Pricing Structure And Long-Context Cost Inflection
Sources: 1 • Confidence: Medium • Updated: 2026-03-08 21:22
Key takeaways
- GPT-5.4 pricing is slightly higher than the GPT-5.2 family, and both GPT-5.4 models cost more when usage exceeds 272,000 tokens.
- GPT-5.4 outperforms GPT-5.3-Codex on coding-related benchmarks.
- On an internal benchmark of spreadsheet modeling tasks resembling junior investment banking analyst work, GPT-5.4 scored 87.3% versus 68.4% for GPT-5.2.
- In one reported instance, generating an image with GPT-5.4 Pro took 4 minutes 45 seconds and cost $1.55.
- It is unknown whether a GPT-5.4 Codex variant will be released or whether the Codex line has been merged into the main GPT-5.4 family.
Sections
Pricing Structure And Long-Context Cost Inflection
- GPT-5.4 pricing is slightly higher than the GPT-5.2 family, and both GPT-5.4 models cost more when usage exceeds 272,000 tokens.
Capability Crossover: General Model Vs Specialized Coding Model
- GPT-5.4 outperforms GPT-5.3-Codex on coding-related benchmarks.
Business Spreadsheet Modeling Performance Delta
- On an internal benchmark of spreadsheet modeling tasks resembling junior investment banking analyst work, GPT-5.4 scored 87.3% versus 68.4% for GPT-5.2.

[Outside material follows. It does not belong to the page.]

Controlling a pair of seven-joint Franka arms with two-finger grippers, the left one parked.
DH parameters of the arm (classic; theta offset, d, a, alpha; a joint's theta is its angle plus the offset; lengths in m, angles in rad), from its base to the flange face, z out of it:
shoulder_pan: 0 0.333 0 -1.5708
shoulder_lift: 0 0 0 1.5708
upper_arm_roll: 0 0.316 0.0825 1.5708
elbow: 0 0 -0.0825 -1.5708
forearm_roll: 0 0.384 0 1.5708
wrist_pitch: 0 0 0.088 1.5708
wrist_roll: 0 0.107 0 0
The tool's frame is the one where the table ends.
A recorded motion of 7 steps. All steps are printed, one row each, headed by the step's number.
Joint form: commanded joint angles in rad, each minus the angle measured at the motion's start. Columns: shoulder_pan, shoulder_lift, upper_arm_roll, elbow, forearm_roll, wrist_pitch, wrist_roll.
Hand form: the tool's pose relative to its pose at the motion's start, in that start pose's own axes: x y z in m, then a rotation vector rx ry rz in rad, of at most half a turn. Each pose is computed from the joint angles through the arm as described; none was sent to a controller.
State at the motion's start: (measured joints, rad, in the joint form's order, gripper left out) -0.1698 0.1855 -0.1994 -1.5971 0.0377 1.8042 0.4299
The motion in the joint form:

Image Generation Operational Characteristics (Latency And Cost)
- In one reported instance, generating an image with GPT-5.4 Pro took 4 minutes 45 seconds and cost $1.55.
Product-Line Uncertainty: Codex As Separate Sku Vs Merged
- It is unknown whether a GPT-5.4 Codex variant will be released or whether the Codex line has been merged into the main GPT-5.4 family.
Watchlist
- It is unknown whether a GPT-5.4 Codex variant will be released or whether the Codex line has been merged into the main GPT-5.4 family.
Unknowns
- What are the exact per-token prices for GPT-5.4 versus GPT-5.2 at or below 272,000 tokens and above 272,000 tokens, and how is the threshold applied (per request, per day, per billing period)?
- What specific benchmarks support the claim that GPT-5.4 outperforms GPT-5.3-Codex on coding, and what is the magnitude of the improvement across tasks?
- Will there be a distinct GPT-5.4-Codex (or equivalent) model, or is the Codex line being discontinued/merged, and on what timeline?
- What is the spreadsheet modeling benchmark definition (task types, allowed tools, grading rubric), and do third-party evaluations reproduce the reported GPT-5.4 vs GPT-5.2 gap?
- What are typical (median and tail) latency and cost for GPT-5.4 Pro image generation across prompts and times, and how variable are these metrics?